10000:01:00.0 Non-Volatile memory controller: Intel Corporation NVMe Datacenter SSD [3DNAND, Beta Rock Controller] (prog-if 02 [NVM Express])
...
        Capabilities: [100 v1] Advanced Error Reporting
                UESta:  DLP- SDES- TLP- FCP- CmpltTO- CmpltAbrt- UnxCmplt- RxOF- MalfTLP- ECRC- UnsupReq- ACSViol-
                UEMsk:  DLP- SDES- TLP- FCP- CmpltTO- CmpltAbrt- UnxCmplt- RxOF- MalfTLP- ECRC- UnsupReq- ACSViol-
                UESvrt: DLP+ SDES+ TLP- FCP+ CmpltTO- CmpltAbrt- UnxCmplt- RxOF+ MalfTLP+ ECRC- UnsupReq- ACSViol-
                CESta:  RxErr- BadTLP- BadDLLP- Rollover- Timeout- NonFatalErr-
                CEMsk:  RxErr- BadTLP- BadDLLP- Rollover- Timeout- NonFatalErr+
                AERCap: First Error Pointer: 00, GenCap+ CGenEn- ChkCap+ ChkEn-
  • The Uncorrectable Error Status (UESta) reports error status of individual uncorrectable error sources (no bits are set above):
    • Data Link Protocol Error (DLP)
    • Surprise Down Error (SDES)
    • Poisoned TLP (TLP)
    • Flow Control Protocol Error (FCP)
    • Completion Timeout (CmpltTO)
    • Completer Abort (CmpltAbrt)
    • Unexpected Completion (UnxCmplt)
    • Receiver Overflow (RxOF)
    • Malformed TLP (MalfTLP)
    • ECRC Error (ECRC)
    • Unsupported Request Error (UnsupReq)
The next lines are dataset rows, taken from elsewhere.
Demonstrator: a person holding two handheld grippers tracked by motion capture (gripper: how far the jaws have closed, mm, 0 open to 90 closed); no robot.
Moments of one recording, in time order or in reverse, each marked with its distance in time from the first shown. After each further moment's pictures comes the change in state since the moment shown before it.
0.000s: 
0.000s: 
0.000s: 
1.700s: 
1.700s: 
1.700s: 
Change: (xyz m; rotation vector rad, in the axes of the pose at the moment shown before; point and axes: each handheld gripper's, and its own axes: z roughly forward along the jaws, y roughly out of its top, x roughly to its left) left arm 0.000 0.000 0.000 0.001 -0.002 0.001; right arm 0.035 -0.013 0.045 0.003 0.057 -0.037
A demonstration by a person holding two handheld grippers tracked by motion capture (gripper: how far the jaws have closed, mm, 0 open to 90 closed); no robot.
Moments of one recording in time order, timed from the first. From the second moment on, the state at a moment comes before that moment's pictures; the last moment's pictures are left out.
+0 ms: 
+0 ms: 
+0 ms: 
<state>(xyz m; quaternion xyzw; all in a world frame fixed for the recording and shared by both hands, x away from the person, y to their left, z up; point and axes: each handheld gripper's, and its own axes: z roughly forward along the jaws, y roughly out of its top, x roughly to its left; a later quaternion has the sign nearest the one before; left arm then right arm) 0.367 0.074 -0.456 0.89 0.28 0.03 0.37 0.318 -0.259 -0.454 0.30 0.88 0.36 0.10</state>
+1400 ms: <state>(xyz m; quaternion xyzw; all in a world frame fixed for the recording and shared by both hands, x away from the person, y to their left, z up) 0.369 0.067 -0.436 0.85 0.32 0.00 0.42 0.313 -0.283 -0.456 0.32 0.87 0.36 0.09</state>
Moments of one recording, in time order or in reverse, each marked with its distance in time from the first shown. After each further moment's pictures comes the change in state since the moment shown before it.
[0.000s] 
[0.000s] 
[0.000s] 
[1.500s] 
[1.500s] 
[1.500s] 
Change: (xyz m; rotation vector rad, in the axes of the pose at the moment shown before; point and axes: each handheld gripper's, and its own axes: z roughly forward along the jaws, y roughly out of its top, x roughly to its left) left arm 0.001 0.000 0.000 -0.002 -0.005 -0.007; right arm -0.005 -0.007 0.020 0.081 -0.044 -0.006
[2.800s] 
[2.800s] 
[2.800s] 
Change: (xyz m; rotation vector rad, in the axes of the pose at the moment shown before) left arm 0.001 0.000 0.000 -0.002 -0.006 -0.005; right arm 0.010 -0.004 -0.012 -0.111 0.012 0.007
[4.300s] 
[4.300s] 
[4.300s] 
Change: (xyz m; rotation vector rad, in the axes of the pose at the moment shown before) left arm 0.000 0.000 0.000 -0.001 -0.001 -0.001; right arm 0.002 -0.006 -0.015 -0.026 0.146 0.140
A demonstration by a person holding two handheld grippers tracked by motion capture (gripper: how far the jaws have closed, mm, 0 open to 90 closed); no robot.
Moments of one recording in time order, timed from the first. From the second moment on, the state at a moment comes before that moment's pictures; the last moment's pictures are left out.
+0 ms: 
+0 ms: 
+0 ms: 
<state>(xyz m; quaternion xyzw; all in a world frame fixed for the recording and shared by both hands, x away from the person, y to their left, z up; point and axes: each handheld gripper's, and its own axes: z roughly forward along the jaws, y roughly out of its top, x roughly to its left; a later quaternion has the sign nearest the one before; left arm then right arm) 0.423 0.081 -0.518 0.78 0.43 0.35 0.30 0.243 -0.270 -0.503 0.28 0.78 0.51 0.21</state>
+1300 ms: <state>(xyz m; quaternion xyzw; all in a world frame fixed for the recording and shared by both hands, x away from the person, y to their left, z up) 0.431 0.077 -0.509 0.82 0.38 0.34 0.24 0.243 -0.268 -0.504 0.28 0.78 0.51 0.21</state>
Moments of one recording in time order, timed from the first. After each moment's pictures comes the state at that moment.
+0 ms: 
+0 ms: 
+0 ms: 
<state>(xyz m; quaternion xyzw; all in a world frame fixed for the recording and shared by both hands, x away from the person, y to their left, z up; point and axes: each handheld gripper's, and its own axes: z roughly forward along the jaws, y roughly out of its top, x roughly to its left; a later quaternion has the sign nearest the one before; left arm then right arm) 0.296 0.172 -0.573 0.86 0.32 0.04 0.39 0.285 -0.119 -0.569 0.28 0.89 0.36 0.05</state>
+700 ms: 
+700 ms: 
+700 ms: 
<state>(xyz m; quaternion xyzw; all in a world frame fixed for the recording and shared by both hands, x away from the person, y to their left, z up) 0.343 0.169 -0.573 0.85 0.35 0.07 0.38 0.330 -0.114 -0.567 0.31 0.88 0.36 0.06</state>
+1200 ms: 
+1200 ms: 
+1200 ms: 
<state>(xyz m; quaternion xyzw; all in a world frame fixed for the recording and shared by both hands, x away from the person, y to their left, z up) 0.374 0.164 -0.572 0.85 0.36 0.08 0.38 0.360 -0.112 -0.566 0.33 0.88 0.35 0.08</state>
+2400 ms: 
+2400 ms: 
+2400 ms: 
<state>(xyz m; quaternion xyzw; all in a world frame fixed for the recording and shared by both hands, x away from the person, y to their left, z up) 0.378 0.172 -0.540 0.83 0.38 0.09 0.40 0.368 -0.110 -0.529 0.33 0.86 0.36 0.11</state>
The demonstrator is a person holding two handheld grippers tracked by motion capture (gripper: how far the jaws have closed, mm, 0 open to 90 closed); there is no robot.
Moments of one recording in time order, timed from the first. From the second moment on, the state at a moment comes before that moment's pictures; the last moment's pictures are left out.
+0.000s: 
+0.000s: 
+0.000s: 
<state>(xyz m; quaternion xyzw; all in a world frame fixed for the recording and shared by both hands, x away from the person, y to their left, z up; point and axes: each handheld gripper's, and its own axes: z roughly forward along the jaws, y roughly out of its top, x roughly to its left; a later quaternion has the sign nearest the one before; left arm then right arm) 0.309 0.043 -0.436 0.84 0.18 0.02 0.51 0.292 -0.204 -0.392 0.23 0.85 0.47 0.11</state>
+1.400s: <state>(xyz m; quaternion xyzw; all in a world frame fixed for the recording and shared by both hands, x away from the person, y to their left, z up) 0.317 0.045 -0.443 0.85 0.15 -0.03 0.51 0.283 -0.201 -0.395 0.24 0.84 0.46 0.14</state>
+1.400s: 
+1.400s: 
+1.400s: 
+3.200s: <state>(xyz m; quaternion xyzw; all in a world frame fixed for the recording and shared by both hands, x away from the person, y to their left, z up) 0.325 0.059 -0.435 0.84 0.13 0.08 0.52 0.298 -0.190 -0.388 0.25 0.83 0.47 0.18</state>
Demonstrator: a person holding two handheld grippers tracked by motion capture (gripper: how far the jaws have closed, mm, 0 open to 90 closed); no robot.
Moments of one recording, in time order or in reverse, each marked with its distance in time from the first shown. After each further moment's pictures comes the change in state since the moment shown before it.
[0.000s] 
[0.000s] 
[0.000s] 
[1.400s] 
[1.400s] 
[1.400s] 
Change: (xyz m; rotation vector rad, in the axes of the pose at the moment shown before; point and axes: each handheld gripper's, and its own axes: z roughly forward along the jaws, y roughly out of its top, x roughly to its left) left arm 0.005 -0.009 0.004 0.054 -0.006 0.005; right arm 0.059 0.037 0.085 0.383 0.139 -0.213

    • ACS Violation (ACSViol)
  • The Uncorrectable Error Mask (UEMsk) controls reporting of individual errors by the device to the PCIe root complex. A masked error (bit set) is not recorded or reported. Above shows no errors are being masked)
  • The Uncorrectable Severity controls whether an individual error is reported as a Non-fatal (clear) or Fatal error (set).
  • The Correctable Error Status reports error status of individual correctable error sources: (no bits are set above)
    • Receiver Error (RXErr)
    • Bad TLP status (BadTLP)
    • Bad DLLP status (BadDLLP)
    • Replay Timer Timeout status (Timeout)
    • REPLAY NUM Rollover status (Rollover)
    • Advisory Non-Fatal Error (NonFatalIErr)
  • The Correctable Erro Mask (CEMsk) controls reporting of individual errors by the device to the PCIe root complex. A masked error (bit set) is not reported to the RC. Above shows that Advisory Non-Fatal Errors are being masked - this bit is set by default to enable compatibility with software that does not comprehend Role-Based error reporting.
  • The Advanced Error Capabilities and Control Register (AERCap) enables various capabilities (The above indicates the device capable of generating ECRC errors but they are not enabled):
    • First Error Pointer identifies the bit position of the first error reported in the Uncorrectable Error Status register
    • ECRC Generation Capable (GenCap) indicates if set that the function is capable of generating ECRC
    • ECRC Generation Enable (GenEn) indicates if ECRC generation is enabled (set)
    • ECRC Check Capable (ChkCap) indicates if set that the function is capable of checking ECRC
    • ECRC Check Enable (ChkEn) indicates if ECRC checking is enabled

Compute Express Link (CXL) is an open standard for high-speed central processing unit (CPU)-to-device and CPU-to-memory connections, designed for high performance data center computers. The standard is built on top of the PCIe physical interface with protocols for I/O, memory, and cache coherence.